## WORK TASK
Of all the entries below, only the lines from the one with "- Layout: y" up to and including the one with "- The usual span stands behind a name" are to be duplicated exactly.

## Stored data

+++++

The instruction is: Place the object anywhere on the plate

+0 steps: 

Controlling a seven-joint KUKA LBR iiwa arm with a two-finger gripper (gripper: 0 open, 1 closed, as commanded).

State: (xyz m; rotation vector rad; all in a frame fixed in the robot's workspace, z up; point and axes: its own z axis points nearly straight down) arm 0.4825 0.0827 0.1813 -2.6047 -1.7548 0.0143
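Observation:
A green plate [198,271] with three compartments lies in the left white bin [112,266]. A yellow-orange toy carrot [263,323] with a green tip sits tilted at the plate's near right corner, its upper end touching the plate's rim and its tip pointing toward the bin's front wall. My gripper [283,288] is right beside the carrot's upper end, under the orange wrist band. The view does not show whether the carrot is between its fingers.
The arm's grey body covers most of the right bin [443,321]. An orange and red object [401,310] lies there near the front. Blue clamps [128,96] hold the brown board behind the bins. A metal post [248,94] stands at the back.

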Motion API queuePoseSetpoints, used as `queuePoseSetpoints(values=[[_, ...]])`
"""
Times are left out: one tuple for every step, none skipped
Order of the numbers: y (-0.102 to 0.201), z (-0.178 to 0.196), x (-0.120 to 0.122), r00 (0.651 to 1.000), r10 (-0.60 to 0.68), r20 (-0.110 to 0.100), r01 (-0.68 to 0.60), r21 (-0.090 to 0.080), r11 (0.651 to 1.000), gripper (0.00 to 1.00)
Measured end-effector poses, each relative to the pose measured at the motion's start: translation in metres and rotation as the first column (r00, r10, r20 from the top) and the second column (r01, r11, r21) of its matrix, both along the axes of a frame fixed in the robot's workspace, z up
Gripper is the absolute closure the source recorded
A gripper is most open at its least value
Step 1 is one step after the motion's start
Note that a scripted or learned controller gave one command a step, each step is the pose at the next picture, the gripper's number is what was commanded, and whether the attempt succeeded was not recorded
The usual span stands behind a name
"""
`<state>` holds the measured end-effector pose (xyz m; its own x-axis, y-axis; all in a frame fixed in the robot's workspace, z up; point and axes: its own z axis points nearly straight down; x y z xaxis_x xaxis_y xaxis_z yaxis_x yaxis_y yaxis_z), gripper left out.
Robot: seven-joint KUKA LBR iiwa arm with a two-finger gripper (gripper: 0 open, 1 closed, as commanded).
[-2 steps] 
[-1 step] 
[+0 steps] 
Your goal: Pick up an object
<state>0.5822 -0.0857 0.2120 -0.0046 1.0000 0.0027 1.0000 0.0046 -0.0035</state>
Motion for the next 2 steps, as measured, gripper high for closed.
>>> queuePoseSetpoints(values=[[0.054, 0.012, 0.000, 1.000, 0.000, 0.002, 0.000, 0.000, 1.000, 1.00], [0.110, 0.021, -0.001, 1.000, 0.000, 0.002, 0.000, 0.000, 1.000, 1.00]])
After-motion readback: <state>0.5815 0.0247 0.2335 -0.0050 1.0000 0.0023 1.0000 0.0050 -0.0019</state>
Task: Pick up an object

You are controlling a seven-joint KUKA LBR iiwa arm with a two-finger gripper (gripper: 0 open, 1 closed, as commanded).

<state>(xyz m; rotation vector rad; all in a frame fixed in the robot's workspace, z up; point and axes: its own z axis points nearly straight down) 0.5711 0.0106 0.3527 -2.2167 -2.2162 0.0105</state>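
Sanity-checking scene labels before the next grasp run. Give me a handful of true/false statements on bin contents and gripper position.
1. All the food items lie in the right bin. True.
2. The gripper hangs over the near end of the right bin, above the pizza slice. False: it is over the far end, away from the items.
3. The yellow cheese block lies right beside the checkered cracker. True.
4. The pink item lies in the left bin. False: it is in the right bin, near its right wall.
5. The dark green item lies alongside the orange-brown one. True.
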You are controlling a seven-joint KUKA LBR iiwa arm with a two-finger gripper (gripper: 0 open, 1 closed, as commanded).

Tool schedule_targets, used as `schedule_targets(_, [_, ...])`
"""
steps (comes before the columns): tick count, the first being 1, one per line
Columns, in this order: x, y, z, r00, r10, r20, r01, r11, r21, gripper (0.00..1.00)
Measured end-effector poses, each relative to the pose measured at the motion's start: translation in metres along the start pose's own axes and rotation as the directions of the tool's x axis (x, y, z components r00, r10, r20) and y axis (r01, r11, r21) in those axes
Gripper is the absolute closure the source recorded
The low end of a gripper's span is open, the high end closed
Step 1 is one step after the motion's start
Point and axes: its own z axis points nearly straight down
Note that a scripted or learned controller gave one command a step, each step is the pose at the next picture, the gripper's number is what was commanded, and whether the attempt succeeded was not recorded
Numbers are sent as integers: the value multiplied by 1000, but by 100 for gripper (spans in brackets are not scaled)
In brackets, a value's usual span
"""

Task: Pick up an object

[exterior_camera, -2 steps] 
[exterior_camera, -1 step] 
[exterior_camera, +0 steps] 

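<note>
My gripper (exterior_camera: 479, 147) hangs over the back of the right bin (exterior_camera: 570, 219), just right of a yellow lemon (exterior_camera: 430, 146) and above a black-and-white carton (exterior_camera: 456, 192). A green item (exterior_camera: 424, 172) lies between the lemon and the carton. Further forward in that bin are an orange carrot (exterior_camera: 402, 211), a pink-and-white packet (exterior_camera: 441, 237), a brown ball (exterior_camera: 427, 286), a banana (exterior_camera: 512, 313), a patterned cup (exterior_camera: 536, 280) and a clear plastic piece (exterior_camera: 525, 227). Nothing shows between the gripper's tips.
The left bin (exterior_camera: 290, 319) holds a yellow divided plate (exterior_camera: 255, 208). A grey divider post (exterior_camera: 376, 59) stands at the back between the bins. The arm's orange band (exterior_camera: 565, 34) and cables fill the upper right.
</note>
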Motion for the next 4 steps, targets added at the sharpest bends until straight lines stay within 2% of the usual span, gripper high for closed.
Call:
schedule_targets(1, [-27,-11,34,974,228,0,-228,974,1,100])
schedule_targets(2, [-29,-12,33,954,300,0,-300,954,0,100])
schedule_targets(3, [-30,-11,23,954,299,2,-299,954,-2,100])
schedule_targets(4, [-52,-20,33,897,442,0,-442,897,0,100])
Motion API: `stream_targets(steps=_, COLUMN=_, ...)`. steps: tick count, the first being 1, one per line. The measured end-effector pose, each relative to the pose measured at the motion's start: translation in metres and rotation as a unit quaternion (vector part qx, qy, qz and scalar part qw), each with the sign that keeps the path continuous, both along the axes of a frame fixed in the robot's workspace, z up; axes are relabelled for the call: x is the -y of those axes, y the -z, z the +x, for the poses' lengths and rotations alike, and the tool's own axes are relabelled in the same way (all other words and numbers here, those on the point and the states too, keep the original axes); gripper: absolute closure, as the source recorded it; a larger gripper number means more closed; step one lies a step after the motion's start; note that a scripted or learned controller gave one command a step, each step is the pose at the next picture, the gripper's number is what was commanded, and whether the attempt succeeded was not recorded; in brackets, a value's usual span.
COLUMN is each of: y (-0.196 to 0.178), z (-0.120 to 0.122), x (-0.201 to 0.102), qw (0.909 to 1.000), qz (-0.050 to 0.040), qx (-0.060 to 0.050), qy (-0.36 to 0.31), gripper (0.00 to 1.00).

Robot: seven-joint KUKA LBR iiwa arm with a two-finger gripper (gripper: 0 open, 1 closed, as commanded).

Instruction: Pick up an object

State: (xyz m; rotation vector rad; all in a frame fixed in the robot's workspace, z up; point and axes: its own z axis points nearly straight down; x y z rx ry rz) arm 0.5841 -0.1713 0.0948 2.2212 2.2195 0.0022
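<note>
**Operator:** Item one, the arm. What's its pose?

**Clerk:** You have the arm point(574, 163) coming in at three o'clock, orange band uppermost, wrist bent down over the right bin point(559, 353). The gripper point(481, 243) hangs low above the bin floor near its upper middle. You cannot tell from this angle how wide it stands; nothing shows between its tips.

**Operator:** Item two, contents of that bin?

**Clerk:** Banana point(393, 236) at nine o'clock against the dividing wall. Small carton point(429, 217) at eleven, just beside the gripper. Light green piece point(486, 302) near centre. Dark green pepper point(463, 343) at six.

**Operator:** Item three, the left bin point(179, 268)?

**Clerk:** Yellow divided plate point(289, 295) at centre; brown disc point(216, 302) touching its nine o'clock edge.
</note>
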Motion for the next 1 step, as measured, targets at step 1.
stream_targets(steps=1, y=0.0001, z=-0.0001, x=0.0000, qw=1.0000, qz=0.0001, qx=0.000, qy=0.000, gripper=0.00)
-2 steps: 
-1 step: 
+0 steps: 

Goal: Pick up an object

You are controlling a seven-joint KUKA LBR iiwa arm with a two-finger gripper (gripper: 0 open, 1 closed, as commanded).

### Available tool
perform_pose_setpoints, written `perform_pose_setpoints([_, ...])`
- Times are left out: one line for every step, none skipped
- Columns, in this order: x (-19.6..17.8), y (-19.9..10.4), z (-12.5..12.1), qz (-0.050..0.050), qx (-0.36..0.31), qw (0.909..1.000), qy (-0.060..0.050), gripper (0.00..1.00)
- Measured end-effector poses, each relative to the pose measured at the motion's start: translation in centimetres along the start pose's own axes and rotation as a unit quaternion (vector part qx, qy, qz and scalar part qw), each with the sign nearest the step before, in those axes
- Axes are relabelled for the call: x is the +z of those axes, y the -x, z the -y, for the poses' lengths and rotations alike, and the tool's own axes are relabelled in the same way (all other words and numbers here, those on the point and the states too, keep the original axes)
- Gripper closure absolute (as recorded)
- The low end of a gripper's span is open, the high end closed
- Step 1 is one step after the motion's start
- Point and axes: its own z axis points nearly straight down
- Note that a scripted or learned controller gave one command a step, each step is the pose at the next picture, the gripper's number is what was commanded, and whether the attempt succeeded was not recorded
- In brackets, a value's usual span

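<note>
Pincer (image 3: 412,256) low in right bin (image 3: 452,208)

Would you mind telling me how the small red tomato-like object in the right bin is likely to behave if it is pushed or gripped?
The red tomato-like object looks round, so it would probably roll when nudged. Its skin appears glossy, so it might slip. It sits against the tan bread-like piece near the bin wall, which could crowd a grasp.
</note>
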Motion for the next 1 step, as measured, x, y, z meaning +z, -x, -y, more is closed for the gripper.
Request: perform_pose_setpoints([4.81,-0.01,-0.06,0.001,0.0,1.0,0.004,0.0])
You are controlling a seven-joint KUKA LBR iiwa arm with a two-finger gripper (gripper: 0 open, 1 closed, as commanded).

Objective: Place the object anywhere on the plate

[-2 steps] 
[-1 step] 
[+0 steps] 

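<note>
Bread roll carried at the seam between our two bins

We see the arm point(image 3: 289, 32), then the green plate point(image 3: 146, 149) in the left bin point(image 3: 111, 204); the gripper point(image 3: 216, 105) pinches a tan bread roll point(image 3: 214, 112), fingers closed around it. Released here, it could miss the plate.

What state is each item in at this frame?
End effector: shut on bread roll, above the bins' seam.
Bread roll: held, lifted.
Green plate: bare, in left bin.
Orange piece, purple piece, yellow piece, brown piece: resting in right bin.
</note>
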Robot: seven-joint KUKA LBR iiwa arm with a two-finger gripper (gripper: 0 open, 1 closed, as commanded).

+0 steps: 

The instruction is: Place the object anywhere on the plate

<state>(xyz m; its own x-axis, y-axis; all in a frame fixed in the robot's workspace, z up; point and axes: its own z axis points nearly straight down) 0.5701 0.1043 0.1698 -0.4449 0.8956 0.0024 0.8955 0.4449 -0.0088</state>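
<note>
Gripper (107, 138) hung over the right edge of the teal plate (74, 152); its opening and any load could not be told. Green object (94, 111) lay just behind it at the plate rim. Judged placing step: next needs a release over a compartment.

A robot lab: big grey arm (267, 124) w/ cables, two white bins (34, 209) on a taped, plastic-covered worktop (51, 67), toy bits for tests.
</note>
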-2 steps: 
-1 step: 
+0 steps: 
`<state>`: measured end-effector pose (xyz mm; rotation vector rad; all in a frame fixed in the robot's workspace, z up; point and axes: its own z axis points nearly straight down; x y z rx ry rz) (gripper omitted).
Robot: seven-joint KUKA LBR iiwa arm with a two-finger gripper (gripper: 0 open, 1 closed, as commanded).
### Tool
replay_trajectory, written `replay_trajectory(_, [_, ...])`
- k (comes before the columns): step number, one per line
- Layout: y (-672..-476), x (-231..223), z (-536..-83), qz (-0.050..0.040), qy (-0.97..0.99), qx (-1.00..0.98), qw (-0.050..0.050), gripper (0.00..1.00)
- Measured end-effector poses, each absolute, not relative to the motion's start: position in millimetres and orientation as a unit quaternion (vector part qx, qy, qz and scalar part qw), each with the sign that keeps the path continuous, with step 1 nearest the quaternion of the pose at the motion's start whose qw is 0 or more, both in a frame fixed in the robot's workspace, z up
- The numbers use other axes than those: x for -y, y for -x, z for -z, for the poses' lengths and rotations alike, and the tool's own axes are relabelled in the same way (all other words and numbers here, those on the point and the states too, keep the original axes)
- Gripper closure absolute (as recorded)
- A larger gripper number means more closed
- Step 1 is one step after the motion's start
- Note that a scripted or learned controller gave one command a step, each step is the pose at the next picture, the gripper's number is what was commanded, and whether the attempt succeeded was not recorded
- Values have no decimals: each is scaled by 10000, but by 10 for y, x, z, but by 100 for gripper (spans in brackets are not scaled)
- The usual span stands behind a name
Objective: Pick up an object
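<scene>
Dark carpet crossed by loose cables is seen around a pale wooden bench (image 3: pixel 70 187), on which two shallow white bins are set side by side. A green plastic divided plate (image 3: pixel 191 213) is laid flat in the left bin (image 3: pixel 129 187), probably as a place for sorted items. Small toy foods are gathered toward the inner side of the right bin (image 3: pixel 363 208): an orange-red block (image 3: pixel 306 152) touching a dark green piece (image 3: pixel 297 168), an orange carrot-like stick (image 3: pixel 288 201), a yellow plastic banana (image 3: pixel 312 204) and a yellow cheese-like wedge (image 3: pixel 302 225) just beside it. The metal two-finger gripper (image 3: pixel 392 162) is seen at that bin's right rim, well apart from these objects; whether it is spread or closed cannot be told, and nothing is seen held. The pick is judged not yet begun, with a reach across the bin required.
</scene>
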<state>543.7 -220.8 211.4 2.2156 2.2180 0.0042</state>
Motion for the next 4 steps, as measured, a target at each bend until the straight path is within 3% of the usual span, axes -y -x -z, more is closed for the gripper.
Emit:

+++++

## OUTPUT BELOW
- Layout: y (-672..-476), x (-231..223), z (-536..-83), qz (-0.050..0.040), qy (-0.97..0.99), qx (-1.00..0.98), qw (-0.050..0.050), gripper (0.00..1.00)
- Measured end-effector poses, each absolute, not relative to the motion's start: position in millimetres and orientation as a unit quaternion (vector part qx, qy, qz and scalar part qw), each with the sign that keeps the path continuous, with step 1 nearest the quaternion of the pose at the motion's start whose qw is 0 or more, both in a frame fixed in the robot's workspace, z up
- The numbers use other axes than those: x for -y, y for -x, z for -z, for the poses' lengths and rotations alike, and the tool's own axes are relabelled in the same way (all other words and numbers here, those on the point and the states too, keep the original axes)
- Gripper closure absolute (as recorded)
- A larger gripper number means more closed
- Step 1 is one step after the motion's start
- Note that a scripted or learned controller gave one command a step, each step is the pose at the next picture, the gripper's number is what was commanded, and whether the attempt succeeded was not recorded
- Values have no decimals: each is scaled by 10000, but by 10 for y, x, z, but by 100 for gripper (spans in brackets are not scaled)
- The usual span stands behind a name

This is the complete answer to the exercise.